La comicità è di parole, di freddure, e non sempre di buon gusto, anzi per lo piú tolte dal vecchio repertorio caricaturale, cosicché spesso gli attori ne rimangono oppressi; come il povero Conforti (Paolo), al quale è fatta ripetere, per cercare di renderlo piú scialbo e piú grottesco, la vecchia boutade del viaggiatore che non può cambiare il posto incomodo con un altro, perché nello scompartimento egli è solo.

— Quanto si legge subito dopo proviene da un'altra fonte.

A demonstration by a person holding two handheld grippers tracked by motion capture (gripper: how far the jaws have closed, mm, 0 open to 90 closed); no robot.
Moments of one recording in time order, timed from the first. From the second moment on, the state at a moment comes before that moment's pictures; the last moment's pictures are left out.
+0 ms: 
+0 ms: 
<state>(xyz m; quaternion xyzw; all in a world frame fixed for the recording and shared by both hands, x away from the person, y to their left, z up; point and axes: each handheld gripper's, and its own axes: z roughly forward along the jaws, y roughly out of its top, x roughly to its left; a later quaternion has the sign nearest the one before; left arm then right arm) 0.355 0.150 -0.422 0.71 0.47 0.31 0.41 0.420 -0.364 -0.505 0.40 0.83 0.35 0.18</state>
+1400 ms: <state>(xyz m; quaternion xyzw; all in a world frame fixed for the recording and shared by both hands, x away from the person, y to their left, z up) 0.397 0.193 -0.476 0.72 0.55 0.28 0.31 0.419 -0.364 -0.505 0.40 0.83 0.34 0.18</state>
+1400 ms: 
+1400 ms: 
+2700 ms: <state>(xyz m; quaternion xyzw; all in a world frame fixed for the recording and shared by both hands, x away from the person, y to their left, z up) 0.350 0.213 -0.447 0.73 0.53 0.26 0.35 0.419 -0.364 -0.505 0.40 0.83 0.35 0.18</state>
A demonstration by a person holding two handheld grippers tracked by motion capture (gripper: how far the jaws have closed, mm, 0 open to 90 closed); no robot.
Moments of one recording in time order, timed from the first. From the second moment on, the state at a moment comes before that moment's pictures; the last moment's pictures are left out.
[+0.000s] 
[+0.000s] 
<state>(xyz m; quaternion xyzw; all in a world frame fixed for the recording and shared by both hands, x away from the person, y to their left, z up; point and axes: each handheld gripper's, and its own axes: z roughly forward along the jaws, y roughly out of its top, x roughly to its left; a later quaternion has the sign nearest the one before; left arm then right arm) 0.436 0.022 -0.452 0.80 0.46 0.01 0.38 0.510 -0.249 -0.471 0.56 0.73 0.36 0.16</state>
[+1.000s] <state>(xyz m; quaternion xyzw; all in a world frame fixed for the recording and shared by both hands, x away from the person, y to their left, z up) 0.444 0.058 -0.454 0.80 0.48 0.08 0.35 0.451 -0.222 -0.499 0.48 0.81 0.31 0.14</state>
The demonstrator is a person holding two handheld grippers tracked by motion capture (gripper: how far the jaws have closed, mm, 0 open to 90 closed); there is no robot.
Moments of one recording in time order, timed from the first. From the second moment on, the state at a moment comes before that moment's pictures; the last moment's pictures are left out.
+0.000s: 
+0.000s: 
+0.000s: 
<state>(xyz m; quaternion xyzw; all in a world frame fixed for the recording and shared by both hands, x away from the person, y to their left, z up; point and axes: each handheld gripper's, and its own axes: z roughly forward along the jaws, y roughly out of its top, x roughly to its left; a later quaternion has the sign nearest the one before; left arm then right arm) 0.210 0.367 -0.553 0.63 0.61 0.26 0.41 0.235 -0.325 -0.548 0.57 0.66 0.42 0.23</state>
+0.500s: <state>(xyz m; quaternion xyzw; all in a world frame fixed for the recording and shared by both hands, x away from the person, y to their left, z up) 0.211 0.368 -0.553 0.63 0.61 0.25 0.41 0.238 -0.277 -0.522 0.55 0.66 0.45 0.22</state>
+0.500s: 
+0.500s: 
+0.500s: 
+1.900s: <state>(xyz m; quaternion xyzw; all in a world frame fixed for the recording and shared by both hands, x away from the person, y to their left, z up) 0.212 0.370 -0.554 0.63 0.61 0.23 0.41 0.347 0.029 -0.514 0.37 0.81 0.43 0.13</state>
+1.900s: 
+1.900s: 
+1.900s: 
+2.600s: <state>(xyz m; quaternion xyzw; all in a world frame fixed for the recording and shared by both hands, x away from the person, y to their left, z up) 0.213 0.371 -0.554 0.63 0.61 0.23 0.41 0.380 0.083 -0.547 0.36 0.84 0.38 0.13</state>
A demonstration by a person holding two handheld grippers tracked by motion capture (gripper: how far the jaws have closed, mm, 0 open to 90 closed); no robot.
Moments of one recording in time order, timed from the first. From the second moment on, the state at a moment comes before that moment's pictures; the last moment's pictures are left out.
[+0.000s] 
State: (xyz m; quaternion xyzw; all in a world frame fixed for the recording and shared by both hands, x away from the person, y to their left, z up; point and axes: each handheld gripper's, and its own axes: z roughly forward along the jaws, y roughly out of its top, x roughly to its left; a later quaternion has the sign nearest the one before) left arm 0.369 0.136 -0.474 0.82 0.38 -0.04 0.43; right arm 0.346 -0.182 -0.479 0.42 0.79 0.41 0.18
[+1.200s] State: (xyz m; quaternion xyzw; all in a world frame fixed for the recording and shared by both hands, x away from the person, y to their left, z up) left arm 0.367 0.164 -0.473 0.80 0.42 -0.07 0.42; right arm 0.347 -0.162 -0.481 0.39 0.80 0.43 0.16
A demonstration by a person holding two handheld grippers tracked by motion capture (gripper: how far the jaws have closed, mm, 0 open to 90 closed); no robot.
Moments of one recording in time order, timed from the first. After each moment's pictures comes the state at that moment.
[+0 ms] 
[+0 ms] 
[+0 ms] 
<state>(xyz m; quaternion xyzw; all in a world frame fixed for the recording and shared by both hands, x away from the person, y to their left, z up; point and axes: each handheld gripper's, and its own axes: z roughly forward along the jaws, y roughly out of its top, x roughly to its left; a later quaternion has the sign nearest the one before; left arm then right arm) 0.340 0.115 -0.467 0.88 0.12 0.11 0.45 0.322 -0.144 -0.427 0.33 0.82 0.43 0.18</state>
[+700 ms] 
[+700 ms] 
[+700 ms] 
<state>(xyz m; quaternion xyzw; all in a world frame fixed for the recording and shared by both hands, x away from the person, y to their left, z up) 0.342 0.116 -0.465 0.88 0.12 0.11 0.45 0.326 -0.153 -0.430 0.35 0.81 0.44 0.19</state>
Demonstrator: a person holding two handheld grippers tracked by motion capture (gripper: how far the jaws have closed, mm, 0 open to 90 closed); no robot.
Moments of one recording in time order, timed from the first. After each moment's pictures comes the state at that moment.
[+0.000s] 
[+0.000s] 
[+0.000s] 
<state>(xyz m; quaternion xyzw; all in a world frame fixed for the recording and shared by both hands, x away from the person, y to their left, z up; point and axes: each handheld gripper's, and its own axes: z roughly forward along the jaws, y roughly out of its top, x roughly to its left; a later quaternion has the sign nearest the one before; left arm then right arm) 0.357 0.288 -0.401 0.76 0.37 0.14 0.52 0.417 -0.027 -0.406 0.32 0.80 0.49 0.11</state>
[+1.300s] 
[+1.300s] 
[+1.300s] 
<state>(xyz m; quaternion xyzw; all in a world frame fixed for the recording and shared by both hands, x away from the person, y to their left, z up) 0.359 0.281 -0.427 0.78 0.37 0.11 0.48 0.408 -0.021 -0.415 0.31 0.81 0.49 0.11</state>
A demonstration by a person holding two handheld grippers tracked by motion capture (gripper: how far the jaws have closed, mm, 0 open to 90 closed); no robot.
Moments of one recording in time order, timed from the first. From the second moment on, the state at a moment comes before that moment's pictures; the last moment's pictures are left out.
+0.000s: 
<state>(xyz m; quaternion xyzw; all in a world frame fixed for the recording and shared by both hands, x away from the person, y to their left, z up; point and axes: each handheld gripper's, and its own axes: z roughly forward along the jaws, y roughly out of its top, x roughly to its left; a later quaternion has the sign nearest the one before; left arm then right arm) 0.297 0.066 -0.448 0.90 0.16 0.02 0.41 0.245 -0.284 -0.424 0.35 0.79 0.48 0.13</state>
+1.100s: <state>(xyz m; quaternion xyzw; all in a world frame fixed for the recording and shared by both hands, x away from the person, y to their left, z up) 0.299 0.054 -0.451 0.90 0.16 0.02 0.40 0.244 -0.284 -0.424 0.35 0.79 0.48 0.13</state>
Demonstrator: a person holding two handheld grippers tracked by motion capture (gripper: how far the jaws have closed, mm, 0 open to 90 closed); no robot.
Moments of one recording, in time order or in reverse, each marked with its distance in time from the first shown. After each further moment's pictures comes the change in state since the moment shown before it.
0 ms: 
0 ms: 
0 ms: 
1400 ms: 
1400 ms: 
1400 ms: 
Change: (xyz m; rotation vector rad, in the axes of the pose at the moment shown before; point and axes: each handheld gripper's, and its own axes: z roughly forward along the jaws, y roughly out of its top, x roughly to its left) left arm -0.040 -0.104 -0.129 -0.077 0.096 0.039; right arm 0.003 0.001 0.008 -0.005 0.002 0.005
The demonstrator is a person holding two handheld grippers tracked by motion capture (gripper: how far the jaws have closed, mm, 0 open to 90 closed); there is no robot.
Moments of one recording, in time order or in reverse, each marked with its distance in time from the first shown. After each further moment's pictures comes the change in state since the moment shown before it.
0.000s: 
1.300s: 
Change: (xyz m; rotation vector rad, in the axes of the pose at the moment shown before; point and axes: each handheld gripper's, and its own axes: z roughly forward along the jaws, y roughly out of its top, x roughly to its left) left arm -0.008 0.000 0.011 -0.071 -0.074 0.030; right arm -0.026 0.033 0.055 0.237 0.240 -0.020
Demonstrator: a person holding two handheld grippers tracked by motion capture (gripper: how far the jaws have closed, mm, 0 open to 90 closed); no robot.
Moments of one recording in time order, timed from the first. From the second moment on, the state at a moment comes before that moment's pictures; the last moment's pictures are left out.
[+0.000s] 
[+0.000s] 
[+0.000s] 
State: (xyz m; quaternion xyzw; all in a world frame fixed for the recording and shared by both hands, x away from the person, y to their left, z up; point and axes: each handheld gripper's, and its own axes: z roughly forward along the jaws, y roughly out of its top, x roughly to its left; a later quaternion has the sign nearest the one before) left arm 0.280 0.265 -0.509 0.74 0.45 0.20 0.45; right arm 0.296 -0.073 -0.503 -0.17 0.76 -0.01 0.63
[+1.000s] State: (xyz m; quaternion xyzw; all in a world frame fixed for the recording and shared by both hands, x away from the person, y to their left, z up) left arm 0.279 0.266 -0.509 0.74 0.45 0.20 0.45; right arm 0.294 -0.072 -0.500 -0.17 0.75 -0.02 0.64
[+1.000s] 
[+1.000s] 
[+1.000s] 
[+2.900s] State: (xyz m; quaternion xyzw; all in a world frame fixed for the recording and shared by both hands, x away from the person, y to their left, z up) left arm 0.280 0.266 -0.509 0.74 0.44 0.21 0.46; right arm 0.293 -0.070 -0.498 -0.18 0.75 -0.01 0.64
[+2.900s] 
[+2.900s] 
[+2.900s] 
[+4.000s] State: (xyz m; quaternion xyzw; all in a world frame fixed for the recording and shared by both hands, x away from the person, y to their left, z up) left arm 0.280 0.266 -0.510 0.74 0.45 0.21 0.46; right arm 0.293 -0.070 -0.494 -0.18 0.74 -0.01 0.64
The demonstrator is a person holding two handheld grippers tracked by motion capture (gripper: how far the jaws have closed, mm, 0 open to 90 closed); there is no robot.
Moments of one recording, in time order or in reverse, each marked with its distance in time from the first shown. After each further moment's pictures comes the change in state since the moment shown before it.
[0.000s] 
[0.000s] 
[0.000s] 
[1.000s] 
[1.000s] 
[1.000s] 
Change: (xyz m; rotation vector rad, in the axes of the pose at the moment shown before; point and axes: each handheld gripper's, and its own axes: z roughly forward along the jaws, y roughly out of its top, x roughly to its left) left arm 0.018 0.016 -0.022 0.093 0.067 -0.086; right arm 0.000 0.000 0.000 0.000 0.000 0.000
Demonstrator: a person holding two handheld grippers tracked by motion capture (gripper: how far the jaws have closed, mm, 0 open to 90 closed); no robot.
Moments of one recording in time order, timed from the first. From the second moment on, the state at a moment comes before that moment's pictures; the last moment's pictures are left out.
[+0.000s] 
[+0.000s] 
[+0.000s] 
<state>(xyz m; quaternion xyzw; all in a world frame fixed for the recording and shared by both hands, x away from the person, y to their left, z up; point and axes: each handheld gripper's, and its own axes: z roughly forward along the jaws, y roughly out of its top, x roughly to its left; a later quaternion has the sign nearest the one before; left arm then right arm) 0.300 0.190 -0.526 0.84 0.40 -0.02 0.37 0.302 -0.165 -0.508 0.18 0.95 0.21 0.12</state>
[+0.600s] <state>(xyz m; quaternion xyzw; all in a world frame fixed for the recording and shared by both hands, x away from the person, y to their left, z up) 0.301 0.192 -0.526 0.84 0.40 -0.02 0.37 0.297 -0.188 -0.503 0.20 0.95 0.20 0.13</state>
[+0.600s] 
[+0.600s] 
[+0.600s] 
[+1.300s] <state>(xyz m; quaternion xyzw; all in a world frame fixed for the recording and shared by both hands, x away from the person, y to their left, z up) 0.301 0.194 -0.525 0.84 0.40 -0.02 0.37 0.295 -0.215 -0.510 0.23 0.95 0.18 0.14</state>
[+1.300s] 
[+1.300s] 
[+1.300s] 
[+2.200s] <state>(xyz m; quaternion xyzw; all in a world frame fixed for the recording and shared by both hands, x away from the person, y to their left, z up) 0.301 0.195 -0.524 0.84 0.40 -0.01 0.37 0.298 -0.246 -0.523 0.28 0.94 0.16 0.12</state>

E altre e altre, stillicidio noioso e schiacciante con parentesi di grossolanità come quella dell'albergatrice da due anni vedova che non ha potuto nell'intervallo coniugale procurarsi la piú piccola soddisfazione. Gli interpreti fecero del loro meglio per dare tutto ciò che era possibile: ammirevoli, come al solito, la Galli e il Guasti.
(23 gennaio 1916).
«Il pomo della discordia» di Testoni al Carignano. Pomo della discordia tra il conte e la contessa Alberti pare sia il fatto che il loro unigenito è femmina e non maschio. Quindi separazione legale, carta bollata, ecc., e sentenza del tribunale che fa sí che Luciana, la prole non desiderata dal padre, debba trascorrere la sua vita a pezzi e bocconi, quattro mesi con l'uno e quattro mesi con l'altro dei suoi cosí suscettibili genitori. E la fanciulla, educata dal padre, a quanto dice l'autore, senza pregiudizi, o almeno, senza troppi pregiudizi femminili, prepara un complotto per rifare la famiglia cosí poco tragicamente separata. Salva la mamma da un cattivo passo, la conserva degna del papà, e poi riconosciutasi innamorata di un amico d'infanzia, scappa dal papà, gli impone un dilemma: o far la pace o perdere la figliuola che va a marito, e riesce dopo un seguito di avvenimenti superlativamente banali, a non essere piú pomo della discordia, ma a maritarsi e a riconciliare i suoi fieri genitori.